> [YOUR TASK]
Could you reproduce every entry that follows, exactly as shown?
RECORDS SUPPLIED Start Marker
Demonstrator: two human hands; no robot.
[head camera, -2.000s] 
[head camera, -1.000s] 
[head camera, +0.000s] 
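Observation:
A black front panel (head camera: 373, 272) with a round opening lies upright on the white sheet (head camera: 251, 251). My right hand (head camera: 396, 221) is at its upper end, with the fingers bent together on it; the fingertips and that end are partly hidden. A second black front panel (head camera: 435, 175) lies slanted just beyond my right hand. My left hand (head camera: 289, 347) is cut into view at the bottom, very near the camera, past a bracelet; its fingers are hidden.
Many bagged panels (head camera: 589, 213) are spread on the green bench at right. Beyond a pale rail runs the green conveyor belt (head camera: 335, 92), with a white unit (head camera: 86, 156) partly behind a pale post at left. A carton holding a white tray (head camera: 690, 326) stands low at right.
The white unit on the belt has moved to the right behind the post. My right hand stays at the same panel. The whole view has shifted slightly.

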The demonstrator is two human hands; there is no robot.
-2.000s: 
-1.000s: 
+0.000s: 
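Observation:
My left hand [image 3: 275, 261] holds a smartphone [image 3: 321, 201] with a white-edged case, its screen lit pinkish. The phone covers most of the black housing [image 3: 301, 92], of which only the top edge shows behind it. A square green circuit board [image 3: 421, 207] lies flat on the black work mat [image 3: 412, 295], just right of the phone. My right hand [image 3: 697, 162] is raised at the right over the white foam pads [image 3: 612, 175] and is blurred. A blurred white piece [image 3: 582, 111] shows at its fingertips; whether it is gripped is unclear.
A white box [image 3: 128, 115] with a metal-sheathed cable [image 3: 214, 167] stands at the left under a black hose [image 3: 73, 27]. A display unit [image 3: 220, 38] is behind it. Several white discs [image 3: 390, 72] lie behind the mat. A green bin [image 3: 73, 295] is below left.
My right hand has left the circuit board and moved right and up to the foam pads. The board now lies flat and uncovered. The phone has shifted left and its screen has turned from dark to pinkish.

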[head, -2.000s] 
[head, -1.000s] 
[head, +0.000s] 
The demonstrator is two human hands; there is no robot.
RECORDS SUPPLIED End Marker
> [EXERCISE OUTPUT]
Demonstrator: two human hands; no robot.
[head camera, -2.000s] 
[head camera, -1.000s] 
[head camera, +0.000s] 
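Observation:
A black front panel (head camera: 373, 272) with a round opening lies upright on the white sheet (head camera: 251, 251). My right hand (head camera: 396, 221) is at its upper end, with the fingers bent together on it; the fingertips and that end are partly hidden. A second black front panel (head camera: 435, 175) lies slanted just beyond my right hand. My left hand (head camera: 289, 347) is cut into view at the bottom, very near the camera, past a bracelet; its fingers are hidden.
Many bagged panels (head camera: 589, 213) are spread on the green bench at right. Beyond a pale rail runs the green conveyor belt (head camera: 335, 92), with a white unit (head camera: 86, 156) partly behind a pale post at left. A carton holding a white tray (head camera: 690, 326) stands low at right.
The white unit on the belt has moved to the right behind the post. My right hand stays at the same panel. The whole view has shifted slightly.
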
The demonstrator is two human hands; there is no robot.
-2.000s: 
-1.000s: 
+0.000s: 
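Observation:
My left hand [image 3: 275, 261] holds a smartphone [image 3: 321, 201] with a white-edged case, its screen lit pinkish. The phone covers most of the black housing [image 3: 301, 92], of which only the top edge shows behind it. A square green circuit board [image 3: 421, 207] lies flat on the black work mat [image 3: 412, 295], just right of the phone. My right hand [image 3: 697, 162] is raised at the right over the white foam pads [image 3: 612, 175] and is blurred. A blurred white piece [image 3: 582, 111] shows at its fingertips; whether it is gripped is unclear.
A white box [image 3: 128, 115] with a metal-sheathed cable [image 3: 214, 167] stands at the left under a black hose [image 3: 73, 27]. A display unit [image 3: 220, 38] is behind it. Several white discs [image 3: 390, 72] lie behind the mat. A green bin [image 3: 73, 295] is below left.
My right hand has left the circuit board and moved right and up to the foam pads. The board now lies flat and uncovered. The phone has shifted left and its screen has turned from dark to pinkish.
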
[head, -2.000s] 
[head, -1.000s] 
[head, +0.000s] 
The demonstrator is two human hands; there is no robot.

Here the output is complete.